Prof à l’Université d’Anvers, Dirk Van der Cruysse s’est consacré aux voyageurs du XVIIe siècle qui nous ont laissé des récits de leurs pérégrinations sur les chemins de l’Asie. L’édition du  Voyage de François de L’Estra aux Indes orientales s’inscrit dans une perspective "dépaysante": faire découvrir un patrimoine littéraire ancien, comparer des façons de voyager.

Publiée en 1677, la Relation de François de L’Estra est une découverte. Dommage que nous sachions si peu sur la vie d’un gentilhomme désargenté qui avait la politesse de s’effacer derrière les descriptions des coutumes exotiques. L’Estra avait à cœur d’informer comme le faisaient les Anciens, explorateurs des pays "barbares". Il avait déjà le coup d’œil ethnographique. Embarqué à la Compagnie royale des Indes, créée par Colbert pour concurrencer Anglais et Hollandais, notre homme fit durant cinq ans un voyage beau et triste à la fois. Son amour de la bagatelle trouva à se satisfaire parmi les Vénus locales, à Goa notamment. Mais le voyageur eut la malchance de connaître les rigueurs des prisons hollandaises, à Batavia. Le tableau qu’il nous en fait démontre que l’inhumanité n’a pas de frontières.

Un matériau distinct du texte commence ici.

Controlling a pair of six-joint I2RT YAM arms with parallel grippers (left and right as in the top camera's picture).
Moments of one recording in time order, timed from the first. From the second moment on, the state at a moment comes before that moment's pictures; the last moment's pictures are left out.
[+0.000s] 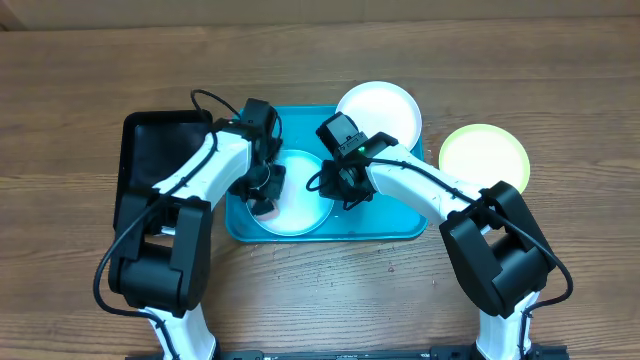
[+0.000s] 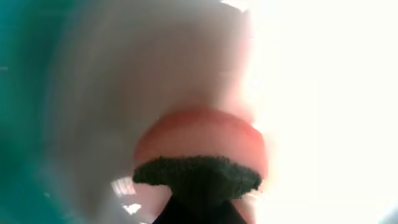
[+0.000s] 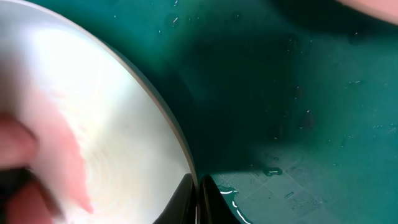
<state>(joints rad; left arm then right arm) -0.26 1.95 1.27 -0.87 0.08 -0.02 0.62 2.02 1.37 -0.67 -0.12 0.75</state>
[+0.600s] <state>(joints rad) -0.28 1.95 1.25 -0.65 -0.11 -0.20 0.62 2.02 1.37 -0.68 -0.14 0.75</state>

Malgré la modestie de l’auteur, on attachera autant d’importance à la manière dont il dit qu’à ce qu’il dit. Formé à l’art de la conversation, L’Estra écrivait naturellement bien. Il aurait pu faire carrière dans les lettres. Fidèle aux usages du temps, il ne balance jamais à plonger son lecteur ravi dans une digression. A cet égard, l’"Histoire d’un Breton" est un petit indiscret, une mini-tragédie des malentendus digne de l’abbé Prévost. Plusieurs de ses notations descriptives ont le mérite insigne de faire voir. Voici ce qu’il écrit d’une baleine disproportionnée: "Elle était si longue et si grosse que, quoiqu’elle fût fort enfoncée dans la mer, elle paraissait comme un très longue pièce d’étoffe bleue déployée." Oui, cent fois oui, L’Estra savait charmer son monde et le faire rêver.